# Making new bolt look old



## drsuperbe1916

How could I age a new bolt to make it look old?


----------



## frankster41

*bolt pantina*

The method I use is I heat it up with a propane torch and burn the plating off of it. I do this outside with a resperator on, smoke from the plating can be hazardous to your health. Then when it cools down I put a little oil on it. When heating it up you will see the color of the bolt change.
Frankster41


----------



## jpromo

How old do you want it to look? If you want it really rusty you could leave the bolts in vinegar overnight then take them out and don't dry them off. Vinegar should take the coating off and they should flash rust pretty quickly just air drying. You might be able to clean them up from there to get the desired effect.


----------



## Ranger Dan

*Acid Etching*

One of those television gunsmith shows recently had an episode in which they "antiqued" a gun barrel by submersing it in a tub filled with wet coffee grounds (for a week or two, if I recall correctly).  It looked pretty convincing, so I filed a mental note.


----------



## drsuperbe1916

*Making new look old*

Thanks a lot, I will try all three, or a combination, and see what I get.  I just don't want it to stand out, and would like it to look close to the rests of the hardware, but not rusty.


----------



## abe lugo

*last method*

just buy parts bikes for the hardware. or just collect old hardware when you see it.


----------



## Uniblab

Most hardware is plated originally. Zinc being one of the most common flavors. If you're doing a 100% correct restoration then you should seek out an original bike (or one made by the same company and of the same time frame as yours) and research the type of finish on the hardware.
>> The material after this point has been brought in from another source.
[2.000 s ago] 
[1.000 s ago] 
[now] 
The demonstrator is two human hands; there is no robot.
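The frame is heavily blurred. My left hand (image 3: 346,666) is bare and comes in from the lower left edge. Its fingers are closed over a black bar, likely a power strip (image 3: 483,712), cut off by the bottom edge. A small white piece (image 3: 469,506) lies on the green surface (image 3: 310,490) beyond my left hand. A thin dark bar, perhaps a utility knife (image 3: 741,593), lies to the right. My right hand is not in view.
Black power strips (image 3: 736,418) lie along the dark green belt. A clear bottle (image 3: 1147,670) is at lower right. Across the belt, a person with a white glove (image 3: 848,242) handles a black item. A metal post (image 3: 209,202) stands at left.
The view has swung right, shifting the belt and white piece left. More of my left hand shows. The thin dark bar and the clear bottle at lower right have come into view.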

If the heads of the bolts are unmarked and there's nothing else special about them then you could just replace them with new, but ones that are specific to the bike would require refinishing (replating). I realize that this is ridiculous for the typical old bike but this is the process I use with restoring high value cars.


----------



## Rockit!

*gun blue*

You can run down to the local sporting goods store and get a small bottle of gun blue. It works on zinc too.


----------



## SJ_BIKER

If its a schwinn bolt...let me know i may have a rusty one free..you pay shipping...


----------



## drsuperbe1916

*Heated Bolt*

Thanks all, I heated them to red hot, quenched them, and got just the patina I wanted.


----------



## Ozark Flyer

There is a brown finish used on gun barrels too.  Looks just like rust and you can age it with fine grit paper.


----------



## 37fleetwood

some of the things you guys come up with crack me up!
I know it's not as exciting but you might try this in future.
basically it tarnishes most metals.

http://www.ebay.com/itm/380095179751?ssPageName=STRK:MEWAX:IT&_trksid=p3984.m1423.l2649


----------



## SirMike1983

Ozark Flyer said:


> There is a brown finish used on gun barrels too.  Looks just like rust and you can age it with fine grit paper.
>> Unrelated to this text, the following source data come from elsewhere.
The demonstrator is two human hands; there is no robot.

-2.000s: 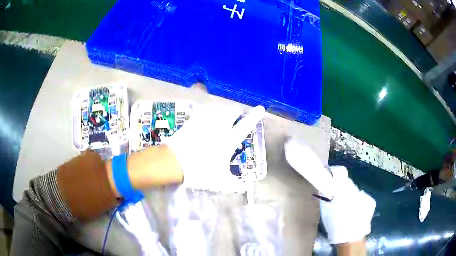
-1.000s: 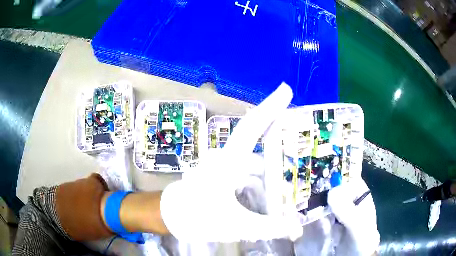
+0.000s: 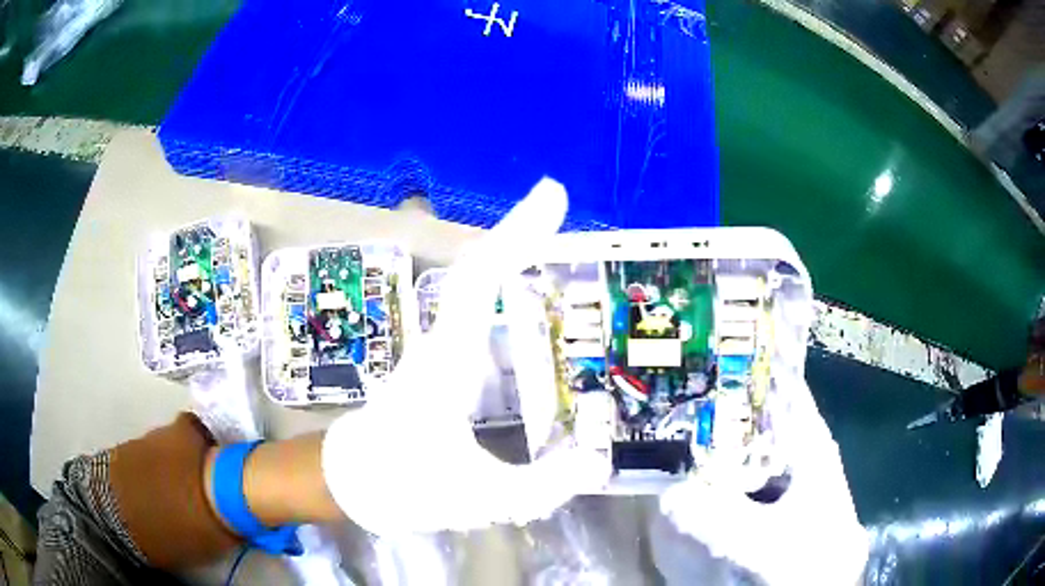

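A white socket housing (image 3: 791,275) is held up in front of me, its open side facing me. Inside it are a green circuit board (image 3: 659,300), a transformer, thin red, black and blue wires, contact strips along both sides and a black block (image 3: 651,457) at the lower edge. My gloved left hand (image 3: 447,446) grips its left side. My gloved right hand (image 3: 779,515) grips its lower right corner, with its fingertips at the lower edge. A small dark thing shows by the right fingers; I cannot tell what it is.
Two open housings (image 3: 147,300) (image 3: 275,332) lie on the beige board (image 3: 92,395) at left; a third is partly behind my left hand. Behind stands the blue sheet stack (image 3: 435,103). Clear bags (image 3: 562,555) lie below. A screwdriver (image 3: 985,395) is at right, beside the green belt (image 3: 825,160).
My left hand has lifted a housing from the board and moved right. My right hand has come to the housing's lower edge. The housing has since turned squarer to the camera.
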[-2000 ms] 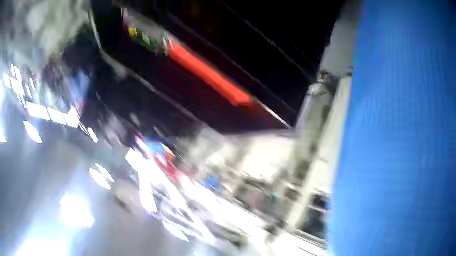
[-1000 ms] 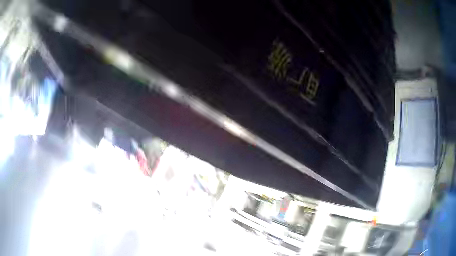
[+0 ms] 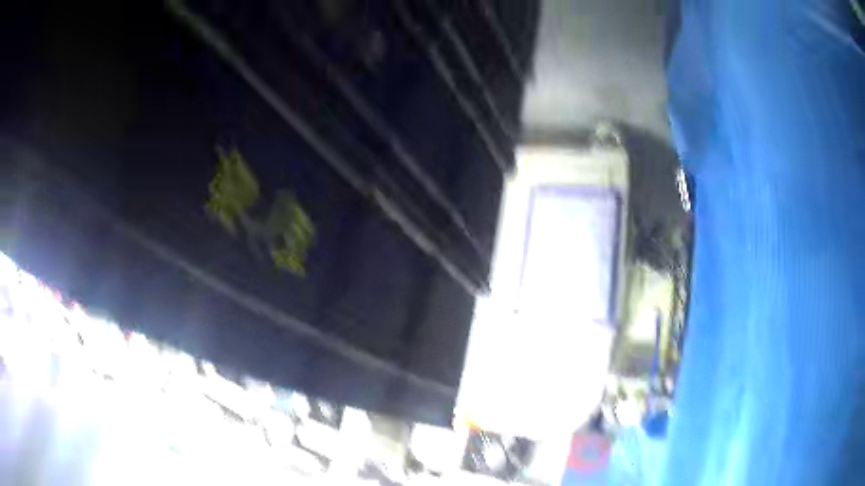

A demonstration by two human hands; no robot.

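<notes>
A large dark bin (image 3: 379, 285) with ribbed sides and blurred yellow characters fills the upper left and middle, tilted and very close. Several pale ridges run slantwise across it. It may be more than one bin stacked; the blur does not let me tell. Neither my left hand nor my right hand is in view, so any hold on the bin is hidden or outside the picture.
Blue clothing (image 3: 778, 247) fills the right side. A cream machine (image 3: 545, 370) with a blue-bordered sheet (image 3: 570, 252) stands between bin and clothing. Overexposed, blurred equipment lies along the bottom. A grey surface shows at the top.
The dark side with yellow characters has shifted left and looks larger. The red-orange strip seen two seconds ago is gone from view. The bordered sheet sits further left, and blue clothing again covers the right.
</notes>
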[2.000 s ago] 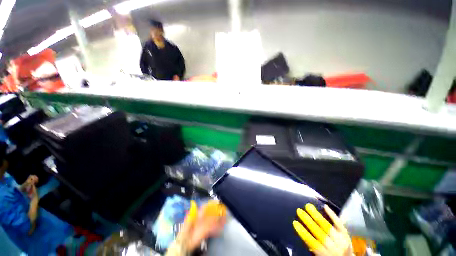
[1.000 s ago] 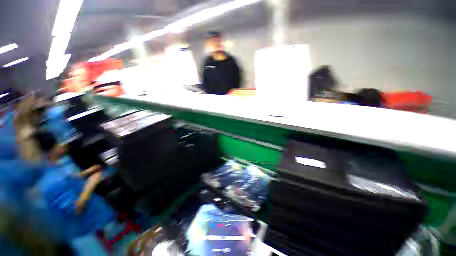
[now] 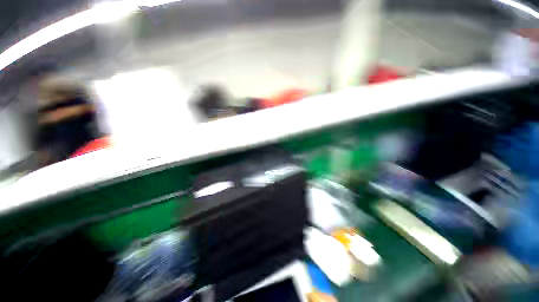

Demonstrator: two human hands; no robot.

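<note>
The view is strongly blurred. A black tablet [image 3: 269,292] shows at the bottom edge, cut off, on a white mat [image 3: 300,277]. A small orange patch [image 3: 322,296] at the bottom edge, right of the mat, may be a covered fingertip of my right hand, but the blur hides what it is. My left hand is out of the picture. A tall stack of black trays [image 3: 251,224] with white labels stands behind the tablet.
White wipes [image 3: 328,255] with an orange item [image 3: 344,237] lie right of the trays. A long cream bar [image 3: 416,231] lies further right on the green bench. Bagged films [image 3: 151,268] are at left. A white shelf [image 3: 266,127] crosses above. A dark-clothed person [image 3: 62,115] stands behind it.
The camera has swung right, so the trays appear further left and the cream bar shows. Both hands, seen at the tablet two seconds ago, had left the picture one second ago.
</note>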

Birchwood Casey Plum Brown. I have a 12 gauge musket that I used it on.

Be very careful about using plum brown on threads. If you apply the plum brown and then screw in the bolt while the browning is still active and not totally finished, the threads can rust fast and freeze the bolt.


----------



## HIGGINSFOREVER

I have extra older used bolts by the bucket full.What one or two do you need


----------



## tailhole

*pissing*

I antiqued a new bell by getting it red hot in a fire and pissing on it.  Then repeat.  Turned out pretty good considering it was a brassy, shiny piece prior to me having to pee.


----------



## rustjunkie

tailhole said:


> I antiqued a new bell by getting it red hot in a fire and pissing on it.  Then repeat.  Turned out pretty good considering it was a brassy, shiny piece prior to me having to pee.




Brass can be easily and quickly patinated by suspending the item in a jar over ammonia.
The results are quick, lasting....and sanitary


----------



## tailhole

Yeah, but when you gotta go, you gotta go!


----------



## 37fleetwood

remind me not to ring your bell...


----------



## tailhole

I've also done the same, but instead of pee, dipped in used motor oil.  Decent results, but it's an outside activity for sure.


----------



## pedal4416

If you want the bolt to look convincingly old you also have to get out the vise grips and round it a bit like some kid got to it at some point over the years.


----------



## tailhole

pedal4416 said:


> If you want the bolt to look convincingly old you also have to get out the vise grips and round it a bit like some kid got to it at some point over the years.




ain't that the truth!!


----------



## Iverider

For a quick fix I'll brush muriatic acid over the bolt head or any part that's visible, then rinse. Removes the zinc plating and goes immediately to a dull grey. It'll surface rust over a short amount of time.

Rounding off bolt heads! Fantastic distressing idea


----------



## bikewhorder

tailhole said:


> I antiqued a new bell by getting it red hot in a fire and pissing on it.  Then repeat.  Turned out pretty good considering it was a brassy, shiny piece prior to me having to pee.




I need to make some bolts look old and I'd like to give this a try but I'm not sure how to go about it.  Could you please post a detailed video of your technique?


----------



## Duck

Why not just use an old bolt? If you don't have any, I'll gladly sell you all you could ever use, and more. Cheap.


----------